A really good example of it is in this lore thread here [1]. He explains it better than me so I'll just link it here

[1]: https://lore.kernel.org/lkml/200706301813.58435.agruen@suse....

dooglius · 2025-11-10T13:43:57 1762782237

It seems like the article is trying to suggest there is some drama here when the change is completely anodyne.

> barring any objections from prominent Linux kernel developers or Linus Torvalds himself.

Just like any other patch, is there any reason to think someone would be likely to object here?

MangoToupe · 2025-11-10T11:41:32 1762774892

This really speaks more to the inadequacy of C rather than Microsoft.

yinkindog · 2025-11-10T12:11:39 1762776699

Extremely tangential: I maintain some of Rasmus's code. I've never met the man. I'd heard that kernel programmers were the "rockstar programmers of rockstar programmers", but I only grok it now.

His code is so clear, clean, concise, commented it feels divine in comparison to the drivel I subject myself to daily.

piotrpdev · 2025-11-10T12:26:33 1762777593

Mind linking to some example(s)? Would love to see :-)

nurettin · 2025-11-10T12:54:37 1762779277

Tinfoil Hat Time: Microsoft is dropping windows and OS development, MS/Linux in the future.

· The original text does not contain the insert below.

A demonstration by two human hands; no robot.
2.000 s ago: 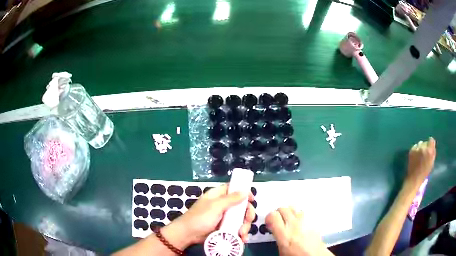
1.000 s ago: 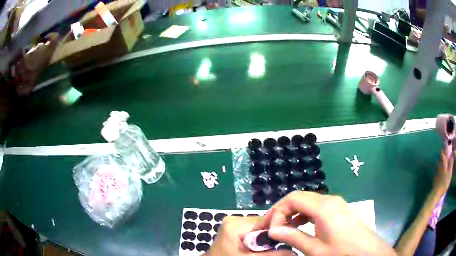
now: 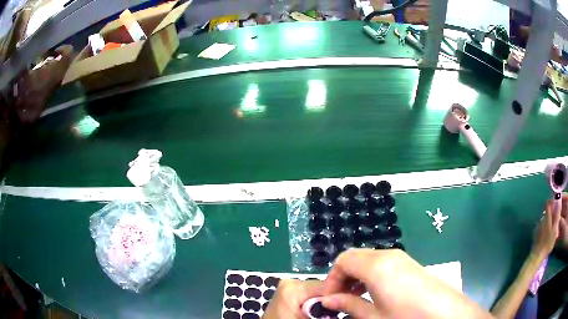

You've heard it here first.

not_a_bot_4sho · 2025-11-10T14:51:28 1762786288

The future is now (actually a few years old):

https://github.com/microsoft/azurelinux

1718627440 · 2025-11-10T14:20:53 1762784453

But will it be Win32/Linux or GNU/NT ?

mrlonglong · 2025-11-10T09:15:23 1762766123

Microsoft "embrace, extend and takeover" comes to mind here. Caveat emptor.

juliangmp · 2025-11-10T10:41:24 1762771284

Compiler extensions have existed ever since C was standardized. I don't like Microsoft either but this really isn't a case of them acting malicious.

pezgrande · 2025-11-10T09:51:54 1762768314

Isn't this a case of Evil Linux embracing M$ in order to extinguish it?